I am having the same issue. From your log, yours is trying to send 28Mb across to the other node, and I am guessing your 2 nodes are not on a LAN together. I have tired over and over again, and getting the same issue, even if i dont add any hosts or new templates, just the first time it tries to sync, its trying to send across 4.1Mb! Thats a lot of data considering both servers are brand new setups, and nothing added (other then setting up the nodes in, the admin section).

Is no one else trying to use DM in 1.6, where the 2 nodes are not on a LAN next to each other?

Paul

Alexei
08-10-2008, 13:30
Registered as ZBX-540.

stalker
09-10-2008, 11:24
Possible this is timeout problem. How to change timeouts?

Links between my nodes is 2mbps and after add new switch to slave from master node i repeatedly see on master node:

16675:20081009:130543 Timeout while answering request
16675:20081009:130543 NODE 1: Error while receiving answer from Node [2] error: ZBX_TCP_READ() failed [Interrupted system call]
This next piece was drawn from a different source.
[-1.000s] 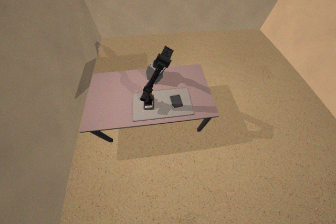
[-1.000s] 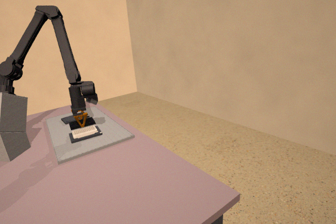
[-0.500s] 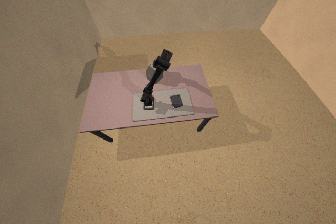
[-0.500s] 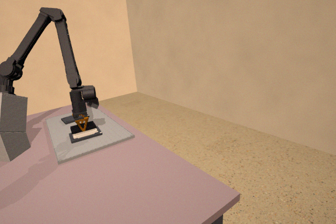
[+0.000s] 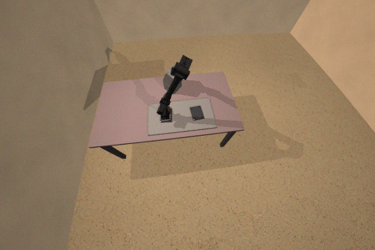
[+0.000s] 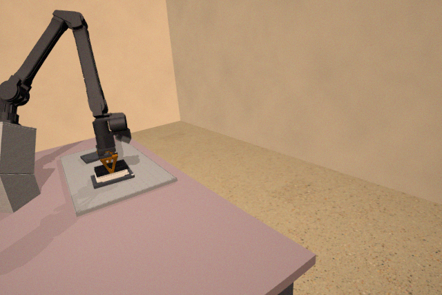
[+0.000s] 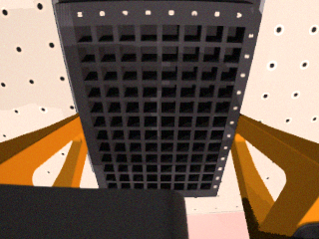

and on slave node repeated:
13537:20081009:130217 NODE 2: Received data from master node 1 for node 2 datalen 1944392

On slave node after recieving this 1944392 bytes mysql 20-30min eat 100% cpu and again by timeout recieved it. Perpetuum mobile :)

With initial sync node1 recieved 4Mb data and transforms to same perpetuum mobile.

How to change timeouts?

teferi
13-10-2008, 10:01
Possible this is timeout problem. How to change timeouts?


Timeout variable in your conf file.

thissolution
13-10-2008, 12:49
Teferi

But the variable has a max of only 30 seconds, and syncing 4-19Mb over a ADSL2 takes a lot longer then 30 seconds.

Also, how do we track to see when bug ZBX-540 is fixed?

Thanks
Paul

teferi
13-10-2008, 12:52
Teferi

But the variable has a max of only 30 seconds, and syncing 4-19Mb over a ADSL2 takes a lot longer then 30 seconds.

Also, how do we track to see when bug ZBX-540 is fixed?

Thanks
Paul

About timeout - well you may propably want to hack into code to rise the limit.

About bug:
https://support.zabbix.com/browse/ZBX-540

thissolution
17-10-2008, 23:17
Alex

I have tried build 6180, but the same issue happens. I have posted this, and the log on the bug report on the 15/10 - but have had no correspondence from the zabbix team.

Paul

thissolution
21-10-2008, 06:10
Hi

Is there any update on this bug? I am not sure how anyone could use this in a wan based DM setup with this issue at hand?

Paul

xs-
21-10-2008, 09:07
this specific bug has been fixed in the 1.6 branch in svn (or get the nightly build).